During her time at Touchstone, Ackerman has worked in stage management and lighting design and starred in "Dr. Horrible," "Follies," and "Journey from the East."

Meanwhile Egging, who has directed local renditions of "The Mousetrap," "SubUrbia," "The Pillowman," "Waiting for Godot" and "Man of La Mancha," is excited to debut his first time onstage as a writer, director and main character.

"It's an interesting thing to apply the skillset of the creation of the role when you're actually creating the whole thing, not just trying to apply yourself to something that someone else already wrote," he said. "I'm trying to find ways that it's not just Chris up there. It's a character of Xan dealing with his stuff."

Forever friends?

While writing the play, Ackerman and Egging examined the friendships they've collected over the years.

"There's been a lot of looking at old pictures, opening photo albums and remembering old stories," Ackerman said. "Being able to visit with our memories in a really nice way through this process."

"Being able to visit with our memories in a really nice way through this process."
Emma Ackerman, general manager of Touchstone Theatre

In fact, Egging's Xan is loosely based on an individual he once idolized.

"It caused me to look back at my relationship with my childhood best friend that has definitely seen shifts of change in how we're connected to each other," he said. "It's still the person that I can go back to if something's blowing up, it's just not the same as what it was. I hold on to this idea of these two 16-year-olds playing around, but now I think about how that relationship has morphed and been okay with it."

It's a theme everyone can relate to, they say.

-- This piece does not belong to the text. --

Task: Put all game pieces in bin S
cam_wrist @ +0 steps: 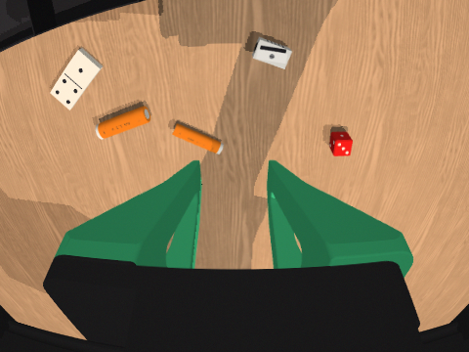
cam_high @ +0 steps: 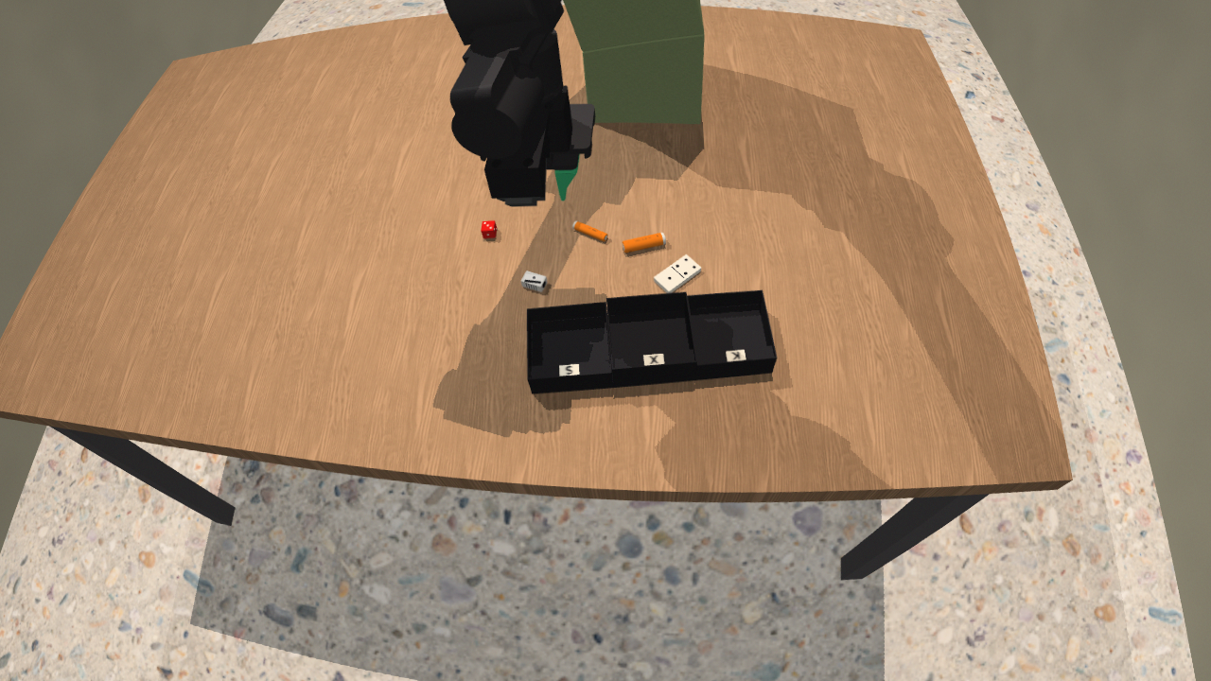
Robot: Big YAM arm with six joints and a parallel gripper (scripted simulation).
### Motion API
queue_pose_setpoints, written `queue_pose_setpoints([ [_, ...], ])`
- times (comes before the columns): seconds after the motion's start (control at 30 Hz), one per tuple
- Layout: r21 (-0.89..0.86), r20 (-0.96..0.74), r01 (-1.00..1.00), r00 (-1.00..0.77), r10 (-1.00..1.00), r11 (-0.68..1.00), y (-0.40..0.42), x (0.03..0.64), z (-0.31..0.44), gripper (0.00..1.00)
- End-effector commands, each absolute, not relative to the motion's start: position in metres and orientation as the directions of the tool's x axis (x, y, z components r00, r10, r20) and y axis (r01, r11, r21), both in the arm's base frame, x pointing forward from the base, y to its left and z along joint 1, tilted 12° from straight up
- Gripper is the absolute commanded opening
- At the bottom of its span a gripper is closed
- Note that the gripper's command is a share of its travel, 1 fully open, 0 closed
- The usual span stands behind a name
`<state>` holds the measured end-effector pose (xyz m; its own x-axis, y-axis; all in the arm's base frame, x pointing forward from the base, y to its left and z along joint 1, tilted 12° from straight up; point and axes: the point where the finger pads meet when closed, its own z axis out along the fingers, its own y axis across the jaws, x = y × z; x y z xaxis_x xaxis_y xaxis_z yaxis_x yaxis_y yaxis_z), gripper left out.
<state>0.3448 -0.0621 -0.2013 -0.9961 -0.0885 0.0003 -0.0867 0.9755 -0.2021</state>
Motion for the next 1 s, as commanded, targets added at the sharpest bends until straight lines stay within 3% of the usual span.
queue_pose_setpoints([
  [0.0,-0.196,0.007,-0.130,-0.991,-0.132,0.972,-0.089,0.332,-0.211,0.30],
  [0.43,-0.201,0.000,-0.129,-0.991,-0.132,0.971,-0.171,0.304,-0.229,0.30],
  [0.97,-0.205,-0.003,-0.130,-0.991,-0.134,0.970,-0.167,0.307,-0.224,0.30],
])
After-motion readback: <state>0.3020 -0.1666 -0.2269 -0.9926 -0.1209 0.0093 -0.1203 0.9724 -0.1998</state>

"The 1990s to early 2000s may be a growing-up story for us, but we hope there are points of resonance that people of any age are going to recognize — the things that were simpler or felt simpler when we were kids. The things that gradually grew to feel more confusing and harder to remember as [we] got older and our brains started to solidify and the way we remember friendship and the way that changes," Ackerman said.

"Games We Play" runs Thursday through Sunday, Feb. 16-23, at 321 E. Fourth St.

Tickets cost $15 (students, seniors) and $25.